*** Opening of Listed records ***
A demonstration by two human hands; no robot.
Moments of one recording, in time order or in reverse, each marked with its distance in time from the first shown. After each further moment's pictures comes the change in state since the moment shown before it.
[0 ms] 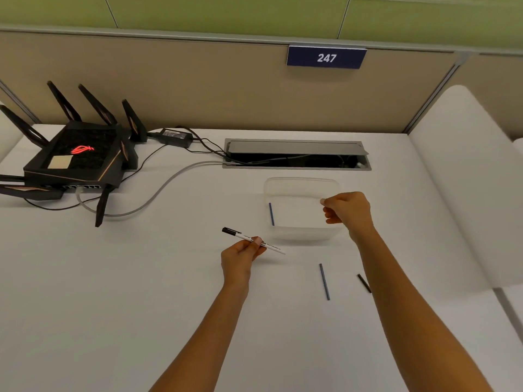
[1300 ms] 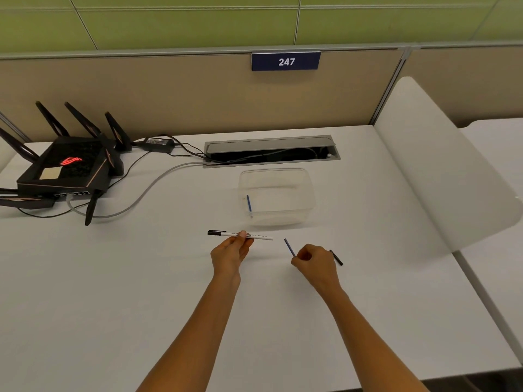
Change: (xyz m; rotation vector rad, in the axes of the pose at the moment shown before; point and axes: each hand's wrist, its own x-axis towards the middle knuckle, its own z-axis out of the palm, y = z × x) left_hand -0.049 -0.011 0.015 -0.100 0.010 -0.077; right_hand -0.112 0.123 0.003 -0.230 -0.110 -0.045
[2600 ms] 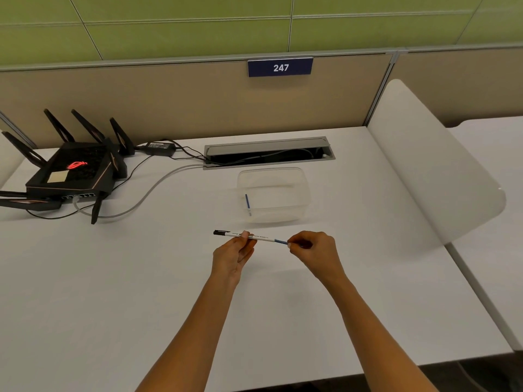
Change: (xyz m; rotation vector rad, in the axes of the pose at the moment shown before) left_hand -0.014 -0.003 -0.010 -0.017 -0.127 -0.086; right_hand -0.030 -0.027 -0.029 0.157 0.044 -0.312
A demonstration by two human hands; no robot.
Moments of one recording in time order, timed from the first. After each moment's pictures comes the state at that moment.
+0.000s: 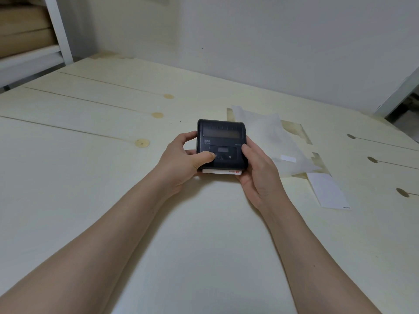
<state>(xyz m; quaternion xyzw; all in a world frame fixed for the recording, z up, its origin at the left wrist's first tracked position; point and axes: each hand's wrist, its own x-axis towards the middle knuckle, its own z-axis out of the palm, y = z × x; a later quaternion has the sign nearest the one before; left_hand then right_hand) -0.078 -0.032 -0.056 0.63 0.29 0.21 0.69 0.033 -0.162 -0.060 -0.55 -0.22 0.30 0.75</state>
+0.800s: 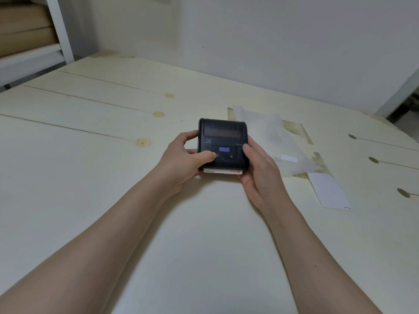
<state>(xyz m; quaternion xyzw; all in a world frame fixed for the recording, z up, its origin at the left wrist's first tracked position) -0.077 -0.031 -0.057 0.63 0.28 0.21 0.69 0.038 -0.162 -0.066 -0.55 -0.23 0.30 0.74</state>
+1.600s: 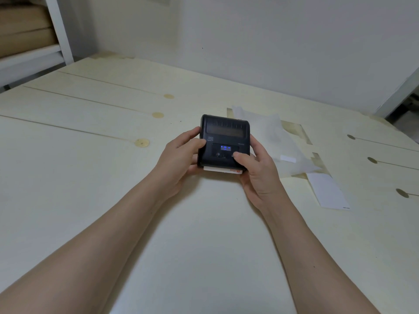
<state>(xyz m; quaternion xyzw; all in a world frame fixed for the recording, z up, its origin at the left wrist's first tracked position) -0.078 -0.030 -0.057 0.56 0.21 0.21 0.77 0.036 -0.164 -0.064 -0.56 -0.25 0.28 0.74</state>
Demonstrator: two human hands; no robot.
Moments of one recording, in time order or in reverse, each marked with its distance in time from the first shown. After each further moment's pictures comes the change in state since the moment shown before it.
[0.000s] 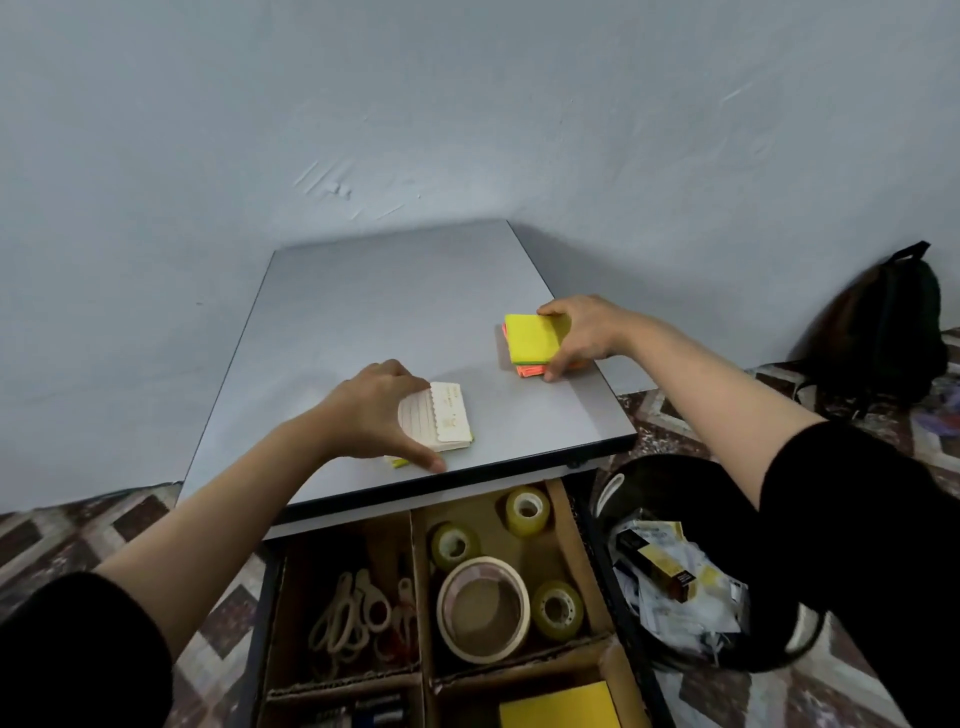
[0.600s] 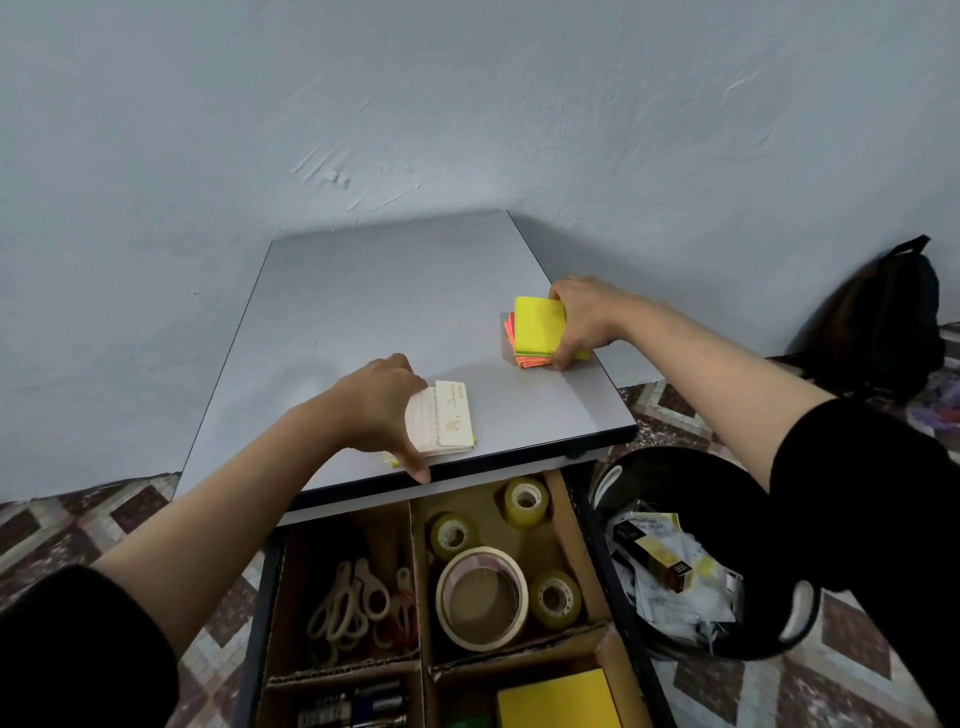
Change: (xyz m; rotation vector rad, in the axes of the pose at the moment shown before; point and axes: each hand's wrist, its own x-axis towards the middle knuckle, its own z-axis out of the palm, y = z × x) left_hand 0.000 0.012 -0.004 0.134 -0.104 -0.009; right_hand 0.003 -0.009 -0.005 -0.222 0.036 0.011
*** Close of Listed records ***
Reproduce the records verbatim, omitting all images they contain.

A demonstration by two human hands; no robot.
Moments of one recording, in time order or in reverse, each marked with its distance in time from the first shown. After each further moment's pictures comes the change in state since the moment shown before it.
[0 ms] 
[1300 ms] 
Change: (xyz m; rotation vector rad, in the axes of the pose at the moment shown before; point and axes: each hand's wrist, its own x-axis towards the middle knuckle, its own z-axis out of the palm, y = z × x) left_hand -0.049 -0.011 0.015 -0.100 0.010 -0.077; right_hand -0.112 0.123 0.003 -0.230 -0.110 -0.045
[2600 ms] 
Change: (xyz m; rotation vector rad, in the axes of the pose at the moment shown before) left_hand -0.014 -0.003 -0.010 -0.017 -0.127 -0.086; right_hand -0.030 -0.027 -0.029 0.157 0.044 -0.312
A demonstration by two human hands; no robot.
Moments of one recording in time order, timed from the first. After each moment's pictures comes the state at that moment.
+0.000s: 
<state>(xyz m; quaternion xyzw; all in a world frame fixed for the recording, z up, its origin at the left wrist's first tracked position; point and axes: each hand's wrist, its own x-axis towards the middle knuckle, its own z-axis out of the palm, y = z × x; a later quaternion has the sign nearest the one before; left_hand then right_hand) -0.078 -0.032 -0.056 0.63 0.29 0.21 0.69 0.033 -0.162 -0.060 -0.55 -0.22 0.30 0.75</state>
+0.800s: 
<state>(xyz m; quaternion xyzw; all in a world frame fixed for the recording, z up, its origin at the left wrist's first tracked position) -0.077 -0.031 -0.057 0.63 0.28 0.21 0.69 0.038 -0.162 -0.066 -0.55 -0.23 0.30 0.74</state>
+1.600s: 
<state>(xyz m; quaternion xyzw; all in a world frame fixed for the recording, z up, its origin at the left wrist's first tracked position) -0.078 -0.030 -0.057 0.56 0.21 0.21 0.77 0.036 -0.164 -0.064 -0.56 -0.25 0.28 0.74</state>
Demonstrator: two human hands; no robot.
Moments of one recording, in time order or in reverse, each marked with its distance in time from the first shown. After each further moment's pictures comes the change in state since the moment shown before it.
[0.000s] 
[0.600s] 
Change: (xyz m; rotation vector rad, in the axes of the pose at the moment shown before; point and axes: each hand's wrist, its own x-axis towards the middle knuckle, its own z-axis out of the palm, y = z × x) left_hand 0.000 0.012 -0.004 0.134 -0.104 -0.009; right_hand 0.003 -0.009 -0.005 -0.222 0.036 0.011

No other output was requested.